In one approach, 4-6 tensions are performed, with intervals of passive rest of 1-2 minutes, at which the muscles are relaxed as much as possible. In a series, 2-3 approaches are done after 4-6 minutes of combined or active rest.
The total volume of isometric tensions in a training session can be up to 15 minutes. During the week, isometric exercises can be used in 3-4 sessions.
A greater effect in the development of maximum strength can be achieved if exercises of an isometric and dynamic nature are combined in the training process.
Concluding the consideration of the methodology for the development of absolute strength, we note that specific strength training classes can be built according to two schemes.
The first consists in performing an exercise for a full muscle group in full (the number of series of approaches, repetitions) and only after completing this exercise they switch to another. This scheme is typical for performing exercises of general impact (more than two-thirds of skeletal muscles).
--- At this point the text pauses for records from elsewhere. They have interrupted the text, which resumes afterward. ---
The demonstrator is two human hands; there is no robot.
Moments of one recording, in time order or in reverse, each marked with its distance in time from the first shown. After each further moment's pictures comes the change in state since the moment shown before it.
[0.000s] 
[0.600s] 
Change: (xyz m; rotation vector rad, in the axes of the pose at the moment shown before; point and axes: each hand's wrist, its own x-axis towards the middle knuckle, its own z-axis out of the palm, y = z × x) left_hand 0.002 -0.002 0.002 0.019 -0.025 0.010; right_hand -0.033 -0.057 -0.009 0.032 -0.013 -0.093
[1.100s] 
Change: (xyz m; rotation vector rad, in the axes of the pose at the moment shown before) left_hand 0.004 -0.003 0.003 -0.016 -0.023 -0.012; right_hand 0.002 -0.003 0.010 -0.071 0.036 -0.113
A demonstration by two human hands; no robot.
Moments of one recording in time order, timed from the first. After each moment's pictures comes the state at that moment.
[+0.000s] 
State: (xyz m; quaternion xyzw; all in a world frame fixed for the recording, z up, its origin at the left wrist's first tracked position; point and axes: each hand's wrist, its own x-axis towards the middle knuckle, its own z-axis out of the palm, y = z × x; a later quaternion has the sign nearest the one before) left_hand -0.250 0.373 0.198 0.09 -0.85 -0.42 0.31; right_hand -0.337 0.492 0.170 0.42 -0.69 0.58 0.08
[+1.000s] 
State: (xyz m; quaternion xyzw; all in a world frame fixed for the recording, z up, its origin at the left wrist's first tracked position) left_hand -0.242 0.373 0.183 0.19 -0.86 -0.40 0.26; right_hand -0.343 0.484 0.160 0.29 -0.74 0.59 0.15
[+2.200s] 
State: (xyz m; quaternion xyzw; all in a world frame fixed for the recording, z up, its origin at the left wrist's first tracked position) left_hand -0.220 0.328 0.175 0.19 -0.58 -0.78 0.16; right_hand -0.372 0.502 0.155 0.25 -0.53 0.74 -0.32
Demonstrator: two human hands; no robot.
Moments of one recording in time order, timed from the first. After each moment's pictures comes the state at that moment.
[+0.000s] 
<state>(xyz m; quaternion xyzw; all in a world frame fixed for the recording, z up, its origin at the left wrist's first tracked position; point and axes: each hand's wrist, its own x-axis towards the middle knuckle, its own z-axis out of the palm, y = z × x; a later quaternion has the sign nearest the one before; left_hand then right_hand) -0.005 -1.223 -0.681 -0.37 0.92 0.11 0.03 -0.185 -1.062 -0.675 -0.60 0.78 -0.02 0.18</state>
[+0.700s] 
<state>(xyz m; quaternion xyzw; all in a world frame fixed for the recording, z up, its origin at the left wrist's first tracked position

The second option involves the combined performance of several exercises that involve different muscles or muscle groups to work. For example, a bench press while lying on your back; squats with a barbell on the shoulders; raising the body from a prone position; pull-up in the hang. These exercises are performed alternately according to the training task scheme. This saves up to 40% of the time, since there is a switch from one muscle group to another, and the rest pauses between sets can be significantly reduced.
At the initial stages of strength training, it is advisable to use exercises aimed at the predominant development of muscle mass and the improvement of intermuscular coordination. Only by well strengthening the musculoskeletal system and autonomic systems and improving the coordination of movements, it is possible to gradually include exercises with extreme weights in the strength training program.